Dört ay önce bu sayfalarda “Lübnan ikinci bir Katar olma yolunda” başlıklı bir makale yazdığımda bazı arkadaşlarım karamsar olduğumu ve karanlık senaryolar öngördüğümden şikâyet etmişti. Maalesef olaylar Lübnan’ın daha da karanlık bir senaryoya gireceğini gösteriyor. İhraç kalemlerinin bazılarının durdurulması, Lübnan lirası ve bankalarına yönelik baskının artması, Körfez’deki Lübnanlıların Lübnan’a para gönderememesi, Lübnan’a hava taşımacılığının çift yönlü olarak durdurulması gibi başlıklar bu senaryonun sadece bir bölümüdür.
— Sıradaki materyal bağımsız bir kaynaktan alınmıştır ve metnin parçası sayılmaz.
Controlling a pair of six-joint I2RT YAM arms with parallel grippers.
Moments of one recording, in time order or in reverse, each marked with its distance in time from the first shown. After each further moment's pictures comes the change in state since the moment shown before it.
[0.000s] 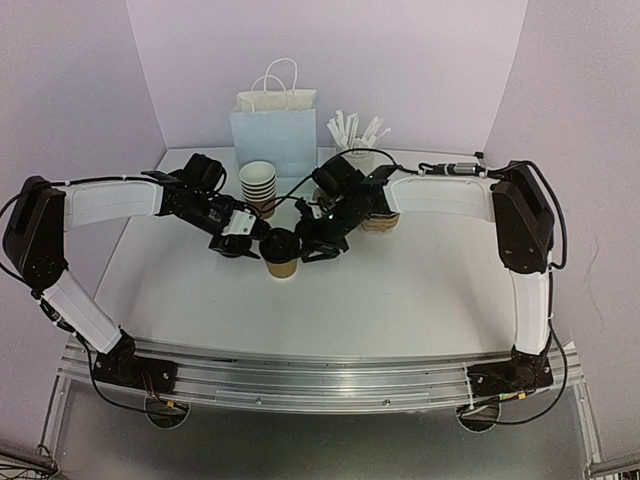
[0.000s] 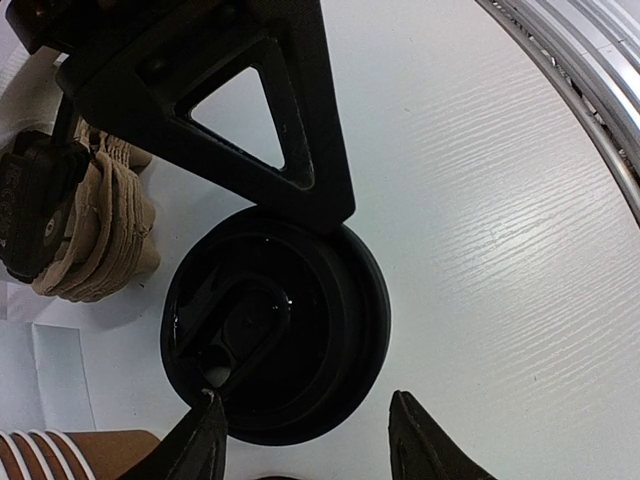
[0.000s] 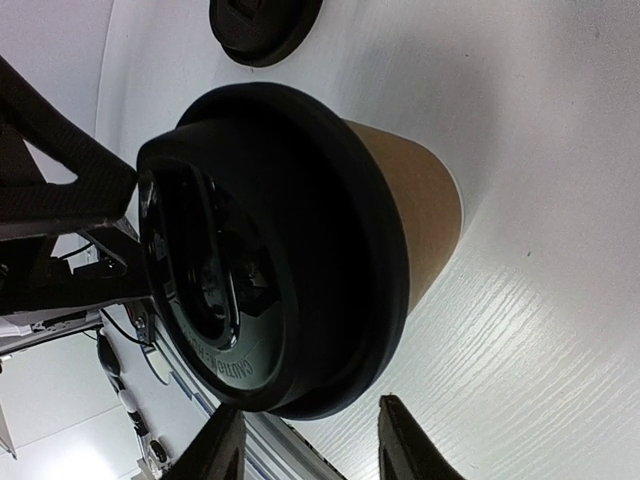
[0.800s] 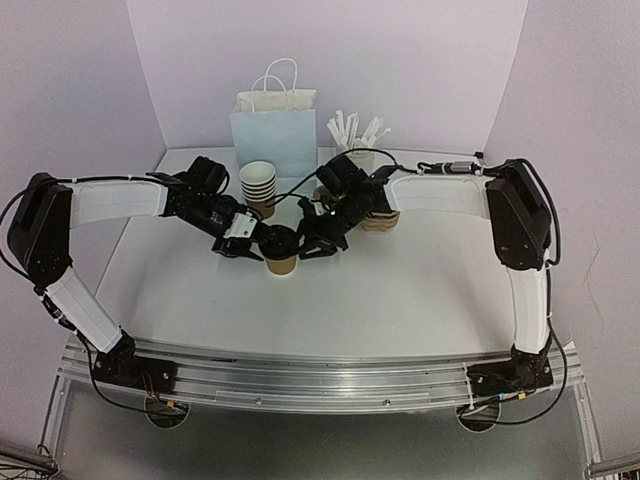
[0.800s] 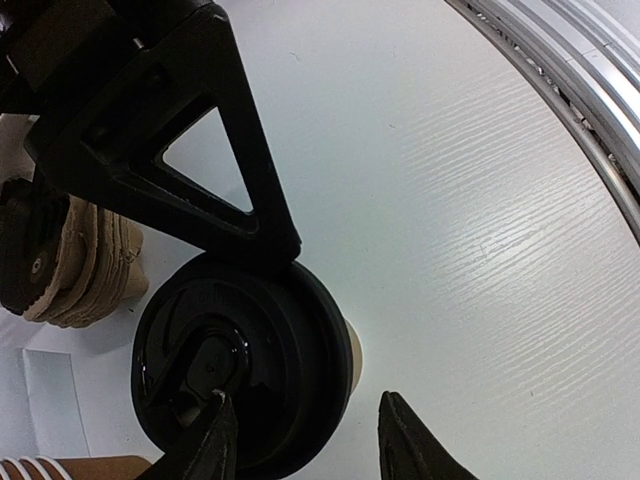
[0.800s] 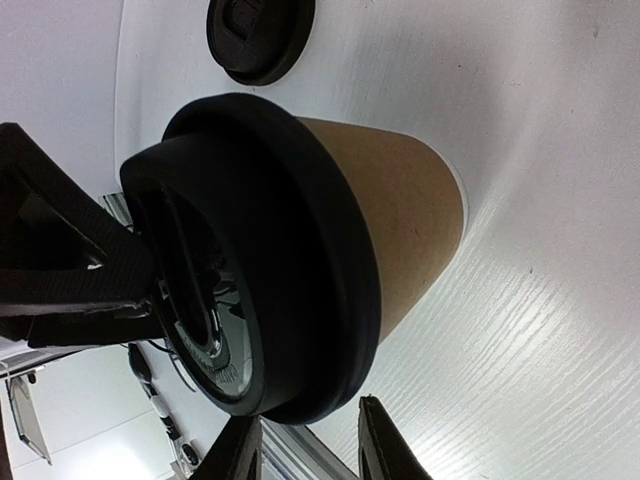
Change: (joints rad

Farkına varmamız gereken şey, Suudi Arabistan’ın birçok seçeneğe sahip bir konuma ulaşmış olması. Bundan sonra Lübnan’da Hizbullah’ın bulunduğu hükümet kurulmayacaktır. Eğer Hizbullah, cumhurbaşkanına, Velid Canbolat’a, Nebih Berri’ye ve diğer politikacılara tek renk hükümet kurma konusunda baskı yaparsa, Suudi Bakan Thamer el Sabhan’a göre bu “savaş hükümeti”nden de öte bir hükümet sayılacaktır. Böyle bir gelişme yaptırımları hızlandıracak ve Lübnan’ı daha hızlı bir çöküşe sürükleyecektir.

Şu ana kadar Lübnan’ın politik söylemi Hariri’nin istifa ettiğindeki söylem seviyesine gelmedi. Bence istifa ve sonrasındaki koşullar insanların kafasında şüphelere neden olan büyük çaplı bir karşı kampanya karşısında Lübnan’ı daha da karmaşıklaştıracaktır. Ancak Hariri geri dönecek ve işler rayına oturacak, ülke de istifanın gereklerini yapacak, istifa metni ve etkilerinden kurtulacak.

Bu gazetede Lübnan’a yönelik Suudi politikası hakkında yazmıştım. Suudi Arabistan’ın Lübnan politikasının eksikleri, kusurları ve vurdumduymazlığını irdelemiştim. Yazılarım sansürsüz, uçları törpülenmeksizin ve noktasına virgülüne dokunulmadan yayınlandı. Hariri’nin istifasıyla ilgili çok şey söyleyebilirim. Verilerin ortaya çıkmasıyla birlikte Başbakan Saad Hariri’nin dönmesini bekliyorum. Bu olunca da aklıma gelen soruları kendisine soracağım ve konu hakkında yazacağım.

Şunu anlamakta yarar var; artık önümüzde yeni bir Suudi Arabistan var ve Lübnan sorumluluğunu artırmalı. Zira olan oldu ve yazılan yazıldı. Lübnan’ın devlet adamları bir heyet kurarak Suudi Arabistan’a gitmeli ve gelecekteki ilişkileri tartışmalı. Lübnan davasını bekleme ve erteleme tuzaklarından kurtarmalı.

Zira Lübnan tehlikede. Durmamalı, bir şey yapmalı.